After weeks in my tiny little apartment, even walking
around on a gray autumn day feels good.
Helen:
Helen called Saturday, all aglow after a meeting in Seattle with the
Smithsonian (she's a consultant to their traveling exhibitions). That
meeting was mostly administrative- fussing about on admin
details. Important but not breathlessly exciting stuff.
Then Helen gave a presentation that blew them away. She has a natural
advantage when talking to the Americans- she sounds British and
despite a revolution and centuries of separation, the Yankees still
love the Brits. So they listened attentively as she started in 500
b.c. with Sapho (you think you will be forgotten, but one day you will
be remembered), leapt forward to the 1939 worlds fair (where we meet
yesterday's tomorrow) and finished in the future with a Kim Stanley
Robinson character talking about the past. At the end, the ultimate
accolade: "Yes," said one of head honchos from the Smithsonian,
"you've reminded me why we have scholars on our board". Thats my gal.
Students: Dustin got his
first paper
accepted (to NASA SEW 2003).
Andres has broken through the research barrier and now
we have meetings where he tells me about things
(kernel estimation, merits of likelihood for guess-timating
support, etc etc). Greg is sick as a dog with some middle
ear infection horror. Kareem is in writing hell- now he must write
in English (which he hates) and not in JAVA (which he loves).

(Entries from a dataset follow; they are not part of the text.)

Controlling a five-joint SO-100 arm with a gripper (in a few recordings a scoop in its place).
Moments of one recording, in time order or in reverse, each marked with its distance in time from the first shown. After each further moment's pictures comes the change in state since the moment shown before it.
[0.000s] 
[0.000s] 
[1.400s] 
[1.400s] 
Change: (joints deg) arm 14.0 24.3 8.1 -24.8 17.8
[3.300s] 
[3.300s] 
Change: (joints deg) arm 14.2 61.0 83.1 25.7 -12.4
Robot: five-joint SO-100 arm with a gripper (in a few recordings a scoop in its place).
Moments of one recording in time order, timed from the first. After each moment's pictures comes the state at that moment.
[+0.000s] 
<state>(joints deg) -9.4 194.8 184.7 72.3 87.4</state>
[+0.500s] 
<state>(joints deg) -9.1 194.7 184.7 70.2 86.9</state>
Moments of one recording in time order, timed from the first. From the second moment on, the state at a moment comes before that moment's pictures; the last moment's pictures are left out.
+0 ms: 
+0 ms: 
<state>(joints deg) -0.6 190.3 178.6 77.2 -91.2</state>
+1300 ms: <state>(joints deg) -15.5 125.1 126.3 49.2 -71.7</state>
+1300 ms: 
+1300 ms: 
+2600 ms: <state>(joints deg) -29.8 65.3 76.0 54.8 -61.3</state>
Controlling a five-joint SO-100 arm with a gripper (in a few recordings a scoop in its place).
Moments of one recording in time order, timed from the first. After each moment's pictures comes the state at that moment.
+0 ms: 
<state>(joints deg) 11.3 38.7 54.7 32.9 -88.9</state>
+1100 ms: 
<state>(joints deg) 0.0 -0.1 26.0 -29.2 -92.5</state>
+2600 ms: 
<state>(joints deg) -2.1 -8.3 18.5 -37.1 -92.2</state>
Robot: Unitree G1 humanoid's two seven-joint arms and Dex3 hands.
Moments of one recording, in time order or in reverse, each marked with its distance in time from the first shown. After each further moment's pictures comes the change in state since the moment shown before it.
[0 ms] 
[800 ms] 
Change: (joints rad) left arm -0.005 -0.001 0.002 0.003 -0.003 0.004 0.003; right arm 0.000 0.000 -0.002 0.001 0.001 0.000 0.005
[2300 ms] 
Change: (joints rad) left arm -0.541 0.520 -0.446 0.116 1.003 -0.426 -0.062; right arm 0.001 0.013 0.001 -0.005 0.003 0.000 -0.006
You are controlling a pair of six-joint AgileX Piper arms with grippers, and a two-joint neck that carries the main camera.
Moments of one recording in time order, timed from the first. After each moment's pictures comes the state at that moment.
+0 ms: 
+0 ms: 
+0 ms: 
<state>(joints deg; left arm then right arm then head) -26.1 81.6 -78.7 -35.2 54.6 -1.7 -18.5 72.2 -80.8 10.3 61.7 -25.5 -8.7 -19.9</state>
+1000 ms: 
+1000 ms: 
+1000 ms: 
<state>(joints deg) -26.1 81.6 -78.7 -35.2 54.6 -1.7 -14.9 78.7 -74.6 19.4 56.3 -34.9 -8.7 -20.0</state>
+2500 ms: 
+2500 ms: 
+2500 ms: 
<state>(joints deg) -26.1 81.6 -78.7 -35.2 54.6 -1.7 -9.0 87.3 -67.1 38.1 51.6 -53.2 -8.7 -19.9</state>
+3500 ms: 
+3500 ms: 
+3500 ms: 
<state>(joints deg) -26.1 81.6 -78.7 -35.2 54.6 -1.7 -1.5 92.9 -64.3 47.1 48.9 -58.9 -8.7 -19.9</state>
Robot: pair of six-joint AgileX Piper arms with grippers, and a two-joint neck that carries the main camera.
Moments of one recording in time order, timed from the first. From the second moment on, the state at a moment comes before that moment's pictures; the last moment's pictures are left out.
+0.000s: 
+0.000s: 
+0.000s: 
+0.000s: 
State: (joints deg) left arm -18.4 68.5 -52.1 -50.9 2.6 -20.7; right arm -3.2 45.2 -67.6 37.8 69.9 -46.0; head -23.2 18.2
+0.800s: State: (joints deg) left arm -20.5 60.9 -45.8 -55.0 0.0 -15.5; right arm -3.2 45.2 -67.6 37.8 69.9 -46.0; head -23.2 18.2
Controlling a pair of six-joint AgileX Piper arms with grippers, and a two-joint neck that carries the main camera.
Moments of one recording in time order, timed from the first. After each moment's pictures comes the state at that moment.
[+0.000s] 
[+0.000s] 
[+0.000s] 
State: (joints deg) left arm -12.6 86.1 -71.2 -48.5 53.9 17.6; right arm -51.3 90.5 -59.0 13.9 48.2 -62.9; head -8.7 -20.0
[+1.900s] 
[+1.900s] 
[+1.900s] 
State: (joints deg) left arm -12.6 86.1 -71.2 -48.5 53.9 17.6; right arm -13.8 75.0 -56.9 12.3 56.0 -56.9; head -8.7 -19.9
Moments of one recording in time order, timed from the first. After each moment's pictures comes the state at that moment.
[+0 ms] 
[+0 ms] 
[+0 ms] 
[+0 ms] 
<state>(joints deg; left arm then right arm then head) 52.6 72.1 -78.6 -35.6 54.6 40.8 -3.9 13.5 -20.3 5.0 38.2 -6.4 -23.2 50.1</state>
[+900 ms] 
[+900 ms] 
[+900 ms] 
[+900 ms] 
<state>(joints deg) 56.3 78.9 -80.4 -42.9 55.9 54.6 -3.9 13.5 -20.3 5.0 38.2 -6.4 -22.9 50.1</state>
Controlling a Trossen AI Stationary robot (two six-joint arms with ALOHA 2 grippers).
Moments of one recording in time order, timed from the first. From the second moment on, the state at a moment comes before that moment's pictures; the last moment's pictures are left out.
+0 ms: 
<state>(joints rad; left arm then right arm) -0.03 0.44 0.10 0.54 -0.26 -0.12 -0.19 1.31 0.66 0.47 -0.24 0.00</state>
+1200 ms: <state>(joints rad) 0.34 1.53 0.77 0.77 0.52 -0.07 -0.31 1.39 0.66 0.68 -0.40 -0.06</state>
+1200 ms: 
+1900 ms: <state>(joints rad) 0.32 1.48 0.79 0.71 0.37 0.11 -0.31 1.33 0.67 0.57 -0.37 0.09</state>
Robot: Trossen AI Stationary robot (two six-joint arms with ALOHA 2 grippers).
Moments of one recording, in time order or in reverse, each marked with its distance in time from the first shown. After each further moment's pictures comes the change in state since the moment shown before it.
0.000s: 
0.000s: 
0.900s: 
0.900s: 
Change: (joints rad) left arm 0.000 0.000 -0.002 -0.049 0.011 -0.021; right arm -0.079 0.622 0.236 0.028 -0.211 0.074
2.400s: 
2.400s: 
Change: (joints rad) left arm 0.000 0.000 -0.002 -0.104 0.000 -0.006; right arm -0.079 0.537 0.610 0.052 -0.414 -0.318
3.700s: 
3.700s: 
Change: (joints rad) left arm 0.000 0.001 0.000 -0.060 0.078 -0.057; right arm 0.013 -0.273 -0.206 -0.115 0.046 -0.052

Movies: In the last two weeks I have seen
the old and young Marlin Brando and Martin Sheen
in A Streetcar Named Desire, the West Wing, and
Apocalypse Now. Strange to see the young Brando wolf in the ruin
that is Colonel Kurtz. And good to see Sheen made it out
of the jungle and got a nice steady job.
Also saw a very young Timothy Hutton in the Falcon and the
Snowman. Fantastic job- a very sympathetic portrayal of the dangerous
and traitorous Boyce. Boyce's crimes were deemed so
awful that he did time with the likes of the guy convicted of the
Oklahoma bombing (TImothy McVeigh) and the Unabomber (Theodore
J. Kaczynski).
I looked up Boyce's later life and was surprised
to see that he got out of jail this year,
despite (a)his deeds; (b)his lengthy
sentence (40 years!) and (c)despite busting out of jail and
making a living as a
bank robber for 18 months. Incredible.